また、抗hCD20 CAR発現T細胞の投与量は、上記のとおり0.25×10
6個と少なく、少ない細胞数であっても高い効果が得られたことが分かった。
【0255】
以上のとおり、実施例により、本開示の種々の態様に係る組み合わせ医薬及び免疫応答性細胞により、がん細胞に対する高い治療効果が得られることが示された。
【0256】
本開示の例示的な実施形態は、以下の実施形態も含む。
<1>
(a)がん抗原を特異的に認識する細胞表面分子、インターロイキン7及びCCL19を発現する免疫応答性細胞、並びに
(b)免疫抑制阻害剤
を含む、対象におけるがんを治療するための組み合わせ医薬。
<2> 前記免疫応答性細胞と、前記免疫抑制阻害剤とが、異なる時点で別々に投与される、<1>に記載の組み合わせ医薬。
<3> インターロイキン7をコードする核酸及びCCL19をコードする核酸が、前記免疫応答性細胞のゲノムに組み込まれているか、又は前記免疫応答性細胞中に存在する1個又は複数個のベクターに一緒に若しくは別個に組み込まれている、<1>又は<2>に記載の組み合わせ医薬。
<4> 前記免疫応答性細胞が、前記対象自身に由来する免疫応答性細胞である、<1>~<3>のうちいずれか1つに記載の組み合わせ医薬。

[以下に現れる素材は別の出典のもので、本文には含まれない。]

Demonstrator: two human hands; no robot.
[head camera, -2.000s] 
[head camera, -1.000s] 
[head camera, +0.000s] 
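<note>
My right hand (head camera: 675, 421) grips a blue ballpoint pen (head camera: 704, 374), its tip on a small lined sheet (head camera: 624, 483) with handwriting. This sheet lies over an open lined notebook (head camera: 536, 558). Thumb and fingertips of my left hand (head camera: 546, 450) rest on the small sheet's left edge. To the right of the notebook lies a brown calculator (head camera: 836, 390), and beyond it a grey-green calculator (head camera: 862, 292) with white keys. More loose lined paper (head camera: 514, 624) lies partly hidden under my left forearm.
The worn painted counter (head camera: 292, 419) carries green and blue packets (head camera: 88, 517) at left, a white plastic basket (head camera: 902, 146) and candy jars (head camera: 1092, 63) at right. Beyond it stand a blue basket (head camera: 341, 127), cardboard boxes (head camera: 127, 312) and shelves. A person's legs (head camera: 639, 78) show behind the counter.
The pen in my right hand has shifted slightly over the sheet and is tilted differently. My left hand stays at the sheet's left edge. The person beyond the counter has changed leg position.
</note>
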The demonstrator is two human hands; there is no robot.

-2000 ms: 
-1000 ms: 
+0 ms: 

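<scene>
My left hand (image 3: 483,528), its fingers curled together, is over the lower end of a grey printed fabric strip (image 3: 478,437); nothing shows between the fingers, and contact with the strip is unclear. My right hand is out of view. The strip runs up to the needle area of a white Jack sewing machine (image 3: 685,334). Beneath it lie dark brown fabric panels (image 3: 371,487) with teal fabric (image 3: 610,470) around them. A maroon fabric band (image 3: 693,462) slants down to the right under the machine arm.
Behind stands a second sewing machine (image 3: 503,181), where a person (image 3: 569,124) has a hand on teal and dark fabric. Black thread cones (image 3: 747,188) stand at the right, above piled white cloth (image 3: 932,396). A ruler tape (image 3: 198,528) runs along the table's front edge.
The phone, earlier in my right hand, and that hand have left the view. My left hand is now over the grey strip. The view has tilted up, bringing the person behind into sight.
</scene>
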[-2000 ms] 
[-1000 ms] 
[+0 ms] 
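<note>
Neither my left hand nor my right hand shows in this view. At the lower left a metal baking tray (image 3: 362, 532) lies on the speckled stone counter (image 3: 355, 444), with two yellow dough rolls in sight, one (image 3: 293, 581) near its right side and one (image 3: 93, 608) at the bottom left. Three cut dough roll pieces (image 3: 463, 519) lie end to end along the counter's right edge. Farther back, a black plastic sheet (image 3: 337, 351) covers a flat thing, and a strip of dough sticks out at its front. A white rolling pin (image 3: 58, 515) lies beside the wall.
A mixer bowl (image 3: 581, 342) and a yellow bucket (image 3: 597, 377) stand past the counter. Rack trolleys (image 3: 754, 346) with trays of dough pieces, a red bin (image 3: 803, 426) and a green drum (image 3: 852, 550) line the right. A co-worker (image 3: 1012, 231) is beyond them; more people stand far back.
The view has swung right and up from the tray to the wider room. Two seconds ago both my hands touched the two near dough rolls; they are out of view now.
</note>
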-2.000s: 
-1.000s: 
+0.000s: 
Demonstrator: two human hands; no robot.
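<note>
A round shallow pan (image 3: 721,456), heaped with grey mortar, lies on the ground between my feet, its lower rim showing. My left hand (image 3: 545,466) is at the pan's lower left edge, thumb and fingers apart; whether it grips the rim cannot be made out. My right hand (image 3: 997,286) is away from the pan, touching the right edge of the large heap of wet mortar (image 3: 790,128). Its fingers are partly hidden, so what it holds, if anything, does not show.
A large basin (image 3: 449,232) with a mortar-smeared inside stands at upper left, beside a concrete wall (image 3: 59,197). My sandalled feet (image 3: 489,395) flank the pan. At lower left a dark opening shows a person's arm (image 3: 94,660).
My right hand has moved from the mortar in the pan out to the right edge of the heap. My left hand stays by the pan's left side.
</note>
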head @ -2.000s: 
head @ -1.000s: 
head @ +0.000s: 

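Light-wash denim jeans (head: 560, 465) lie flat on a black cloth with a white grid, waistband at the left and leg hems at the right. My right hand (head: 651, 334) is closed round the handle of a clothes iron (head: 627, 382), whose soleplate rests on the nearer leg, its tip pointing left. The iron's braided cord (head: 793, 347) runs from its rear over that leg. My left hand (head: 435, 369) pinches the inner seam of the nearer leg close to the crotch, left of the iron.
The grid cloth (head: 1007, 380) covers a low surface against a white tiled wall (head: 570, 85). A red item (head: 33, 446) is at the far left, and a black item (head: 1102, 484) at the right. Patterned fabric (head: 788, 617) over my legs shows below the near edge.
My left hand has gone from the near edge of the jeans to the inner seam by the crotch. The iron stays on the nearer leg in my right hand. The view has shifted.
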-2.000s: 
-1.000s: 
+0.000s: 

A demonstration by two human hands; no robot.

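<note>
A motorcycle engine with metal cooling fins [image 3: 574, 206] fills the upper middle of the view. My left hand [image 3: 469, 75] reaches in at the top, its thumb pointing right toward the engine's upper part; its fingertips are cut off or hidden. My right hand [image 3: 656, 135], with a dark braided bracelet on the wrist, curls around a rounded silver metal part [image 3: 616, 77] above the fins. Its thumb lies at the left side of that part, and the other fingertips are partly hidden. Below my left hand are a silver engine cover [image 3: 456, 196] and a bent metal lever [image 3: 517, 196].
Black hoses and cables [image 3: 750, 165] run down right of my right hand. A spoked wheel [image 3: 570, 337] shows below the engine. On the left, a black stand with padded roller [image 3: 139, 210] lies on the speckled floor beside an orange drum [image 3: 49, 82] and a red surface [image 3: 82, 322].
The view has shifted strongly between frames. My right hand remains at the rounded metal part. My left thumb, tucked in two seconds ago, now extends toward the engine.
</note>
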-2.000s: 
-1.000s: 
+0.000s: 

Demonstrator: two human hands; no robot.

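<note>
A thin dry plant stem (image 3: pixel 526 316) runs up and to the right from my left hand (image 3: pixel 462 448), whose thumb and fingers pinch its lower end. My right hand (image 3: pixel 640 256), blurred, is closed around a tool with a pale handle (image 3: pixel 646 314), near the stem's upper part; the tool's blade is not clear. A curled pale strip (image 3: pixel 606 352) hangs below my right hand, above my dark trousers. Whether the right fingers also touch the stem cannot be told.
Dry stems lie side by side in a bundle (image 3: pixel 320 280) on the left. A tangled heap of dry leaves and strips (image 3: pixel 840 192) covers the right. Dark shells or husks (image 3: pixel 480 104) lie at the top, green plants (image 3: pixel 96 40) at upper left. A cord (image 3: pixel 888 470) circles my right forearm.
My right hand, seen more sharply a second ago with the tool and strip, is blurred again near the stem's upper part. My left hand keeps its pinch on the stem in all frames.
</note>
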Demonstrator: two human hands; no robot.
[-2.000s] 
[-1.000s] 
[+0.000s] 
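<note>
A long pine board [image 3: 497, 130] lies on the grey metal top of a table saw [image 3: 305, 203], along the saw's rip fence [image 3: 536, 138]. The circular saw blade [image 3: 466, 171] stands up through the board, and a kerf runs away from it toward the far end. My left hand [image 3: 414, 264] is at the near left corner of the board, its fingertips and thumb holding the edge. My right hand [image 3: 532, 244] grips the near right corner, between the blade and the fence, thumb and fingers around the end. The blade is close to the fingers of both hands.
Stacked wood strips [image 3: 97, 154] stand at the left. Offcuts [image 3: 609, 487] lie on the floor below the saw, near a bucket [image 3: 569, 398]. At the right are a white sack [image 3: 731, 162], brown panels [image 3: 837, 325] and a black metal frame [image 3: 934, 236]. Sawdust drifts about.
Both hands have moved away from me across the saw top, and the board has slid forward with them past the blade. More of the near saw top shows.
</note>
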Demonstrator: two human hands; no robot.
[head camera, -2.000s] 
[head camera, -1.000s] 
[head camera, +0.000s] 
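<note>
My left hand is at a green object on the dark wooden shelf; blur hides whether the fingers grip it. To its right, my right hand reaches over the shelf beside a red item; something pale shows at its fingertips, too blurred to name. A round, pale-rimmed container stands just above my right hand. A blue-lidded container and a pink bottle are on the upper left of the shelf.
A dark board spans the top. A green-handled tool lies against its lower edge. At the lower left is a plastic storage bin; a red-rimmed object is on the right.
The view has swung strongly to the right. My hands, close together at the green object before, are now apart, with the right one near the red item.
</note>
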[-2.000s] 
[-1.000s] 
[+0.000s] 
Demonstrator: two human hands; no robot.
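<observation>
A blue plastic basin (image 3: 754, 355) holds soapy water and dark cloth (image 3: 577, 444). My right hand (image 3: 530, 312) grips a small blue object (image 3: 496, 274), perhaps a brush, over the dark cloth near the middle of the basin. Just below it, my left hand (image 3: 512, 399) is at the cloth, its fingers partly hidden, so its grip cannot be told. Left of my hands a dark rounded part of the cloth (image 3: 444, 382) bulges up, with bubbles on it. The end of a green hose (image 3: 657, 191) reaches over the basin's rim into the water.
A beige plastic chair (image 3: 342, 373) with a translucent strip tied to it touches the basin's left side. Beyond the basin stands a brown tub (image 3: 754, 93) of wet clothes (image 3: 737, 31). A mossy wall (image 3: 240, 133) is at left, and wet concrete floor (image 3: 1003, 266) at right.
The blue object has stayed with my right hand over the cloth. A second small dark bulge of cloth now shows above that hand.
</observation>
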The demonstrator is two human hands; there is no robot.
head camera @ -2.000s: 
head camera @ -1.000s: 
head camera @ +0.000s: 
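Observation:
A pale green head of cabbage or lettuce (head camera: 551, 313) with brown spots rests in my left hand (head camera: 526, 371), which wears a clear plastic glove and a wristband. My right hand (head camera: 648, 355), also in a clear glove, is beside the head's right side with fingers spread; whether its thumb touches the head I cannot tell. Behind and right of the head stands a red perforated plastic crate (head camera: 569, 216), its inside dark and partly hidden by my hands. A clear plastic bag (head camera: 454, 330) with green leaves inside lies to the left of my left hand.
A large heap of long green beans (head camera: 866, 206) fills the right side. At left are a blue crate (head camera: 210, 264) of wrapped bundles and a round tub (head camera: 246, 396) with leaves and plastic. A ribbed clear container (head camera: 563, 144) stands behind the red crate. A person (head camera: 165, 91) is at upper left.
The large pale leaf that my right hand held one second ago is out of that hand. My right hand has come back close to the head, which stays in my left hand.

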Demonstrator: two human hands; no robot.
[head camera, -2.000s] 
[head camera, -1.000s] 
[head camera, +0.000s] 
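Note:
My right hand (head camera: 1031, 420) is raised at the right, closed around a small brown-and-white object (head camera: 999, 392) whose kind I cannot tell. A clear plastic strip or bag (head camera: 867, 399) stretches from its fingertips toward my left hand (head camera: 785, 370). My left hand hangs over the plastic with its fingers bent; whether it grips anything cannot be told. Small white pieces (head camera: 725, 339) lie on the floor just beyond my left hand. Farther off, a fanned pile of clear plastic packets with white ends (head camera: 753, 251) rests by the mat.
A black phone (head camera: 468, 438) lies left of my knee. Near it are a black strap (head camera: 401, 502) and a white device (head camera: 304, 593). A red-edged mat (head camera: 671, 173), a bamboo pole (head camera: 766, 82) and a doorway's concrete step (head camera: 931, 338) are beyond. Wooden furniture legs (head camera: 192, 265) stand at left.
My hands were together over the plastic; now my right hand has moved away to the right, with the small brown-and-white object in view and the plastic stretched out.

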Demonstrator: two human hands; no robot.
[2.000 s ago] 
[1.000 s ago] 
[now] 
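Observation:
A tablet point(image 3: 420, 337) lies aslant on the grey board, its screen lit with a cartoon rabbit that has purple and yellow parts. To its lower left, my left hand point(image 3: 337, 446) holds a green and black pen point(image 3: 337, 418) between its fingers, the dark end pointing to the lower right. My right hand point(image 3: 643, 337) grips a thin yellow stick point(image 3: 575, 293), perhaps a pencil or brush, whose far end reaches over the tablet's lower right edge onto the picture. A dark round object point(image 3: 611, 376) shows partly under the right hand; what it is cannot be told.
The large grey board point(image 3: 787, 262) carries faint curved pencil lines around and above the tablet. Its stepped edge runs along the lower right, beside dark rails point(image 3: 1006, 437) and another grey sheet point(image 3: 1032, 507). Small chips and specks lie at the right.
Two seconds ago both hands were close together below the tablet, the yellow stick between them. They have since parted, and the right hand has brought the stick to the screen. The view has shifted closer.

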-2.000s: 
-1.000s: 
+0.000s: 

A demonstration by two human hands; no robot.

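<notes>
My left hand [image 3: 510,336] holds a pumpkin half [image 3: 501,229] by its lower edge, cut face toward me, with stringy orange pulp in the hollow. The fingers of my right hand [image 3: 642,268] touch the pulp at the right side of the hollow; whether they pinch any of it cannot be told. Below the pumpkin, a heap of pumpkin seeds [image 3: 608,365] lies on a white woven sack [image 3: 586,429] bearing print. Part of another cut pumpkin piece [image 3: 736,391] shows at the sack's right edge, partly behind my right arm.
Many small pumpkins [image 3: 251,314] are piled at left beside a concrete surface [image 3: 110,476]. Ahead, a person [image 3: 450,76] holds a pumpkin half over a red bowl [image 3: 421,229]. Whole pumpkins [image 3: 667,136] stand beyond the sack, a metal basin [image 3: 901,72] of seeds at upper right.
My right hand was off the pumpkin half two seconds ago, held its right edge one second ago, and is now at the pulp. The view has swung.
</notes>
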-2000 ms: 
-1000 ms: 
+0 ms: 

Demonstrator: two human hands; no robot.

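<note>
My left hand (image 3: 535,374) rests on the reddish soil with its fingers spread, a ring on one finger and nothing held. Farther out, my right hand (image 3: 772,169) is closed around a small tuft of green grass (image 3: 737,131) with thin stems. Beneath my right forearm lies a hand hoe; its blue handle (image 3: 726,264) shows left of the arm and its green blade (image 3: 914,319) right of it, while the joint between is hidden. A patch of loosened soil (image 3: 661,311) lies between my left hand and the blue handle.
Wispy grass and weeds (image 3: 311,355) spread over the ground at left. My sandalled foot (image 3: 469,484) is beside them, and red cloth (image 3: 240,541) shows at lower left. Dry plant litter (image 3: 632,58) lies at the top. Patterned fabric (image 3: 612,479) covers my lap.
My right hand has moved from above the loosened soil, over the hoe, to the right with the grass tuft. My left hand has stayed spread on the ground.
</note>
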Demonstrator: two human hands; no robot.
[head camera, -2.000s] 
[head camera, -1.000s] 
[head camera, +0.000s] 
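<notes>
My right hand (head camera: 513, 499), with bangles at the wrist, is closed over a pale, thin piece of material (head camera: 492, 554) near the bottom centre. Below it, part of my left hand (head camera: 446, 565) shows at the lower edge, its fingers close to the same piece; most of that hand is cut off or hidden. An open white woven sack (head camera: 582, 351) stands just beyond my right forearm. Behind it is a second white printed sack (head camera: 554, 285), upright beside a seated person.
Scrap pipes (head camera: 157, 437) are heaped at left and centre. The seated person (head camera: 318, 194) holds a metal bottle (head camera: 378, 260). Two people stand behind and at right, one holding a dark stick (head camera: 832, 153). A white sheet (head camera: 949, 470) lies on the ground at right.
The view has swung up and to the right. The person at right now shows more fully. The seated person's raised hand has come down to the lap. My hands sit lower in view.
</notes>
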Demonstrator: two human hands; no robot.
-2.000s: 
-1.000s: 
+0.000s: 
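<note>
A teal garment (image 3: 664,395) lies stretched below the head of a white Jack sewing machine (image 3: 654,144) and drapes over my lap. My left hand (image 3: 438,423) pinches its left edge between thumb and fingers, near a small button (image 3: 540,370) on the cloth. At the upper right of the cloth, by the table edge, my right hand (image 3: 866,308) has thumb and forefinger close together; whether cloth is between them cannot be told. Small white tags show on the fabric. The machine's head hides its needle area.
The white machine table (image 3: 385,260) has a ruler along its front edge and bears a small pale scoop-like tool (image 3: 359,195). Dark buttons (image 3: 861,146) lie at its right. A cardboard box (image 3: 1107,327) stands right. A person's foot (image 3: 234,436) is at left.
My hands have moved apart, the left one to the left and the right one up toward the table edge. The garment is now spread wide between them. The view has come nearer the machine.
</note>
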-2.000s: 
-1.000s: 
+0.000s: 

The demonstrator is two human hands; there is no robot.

<5> 前記免疫応答性細胞が、T細胞、ナチュラルキラー細胞(NK細胞)、及びB細胞等のリンパ球系細胞、単球、マクロファージ、及び樹状細胞等の抗原提示細胞、好中球、好酸球、好塩基球、並びに肥満細胞からなる群から選択される、<1>~<4>のうちいずれか1つに記載の組み合わせ医薬。
<6>
(a)インターロイキン7をコードする核酸及びCCL19をコードする核酸を協同して含む1種類又は複数種類の細胞若しくは核酸送達媒体又はそれらの組み合わせ、並びに
(b)免疫抑制阻害剤
を含む、対象におけるがんを治療するための組み合わせ医薬。
<7> 前記1種類又は複数種類の細胞若しくは核酸送達媒体又はそれらの組み合わせが、免疫応答性細胞、ウイルス、嫌気性菌、リポソーム、間葉系幹細胞(MSC)、及びナノ粒子から選択される少なくとも1種を含む、<6>に記載の組み合わせ医薬。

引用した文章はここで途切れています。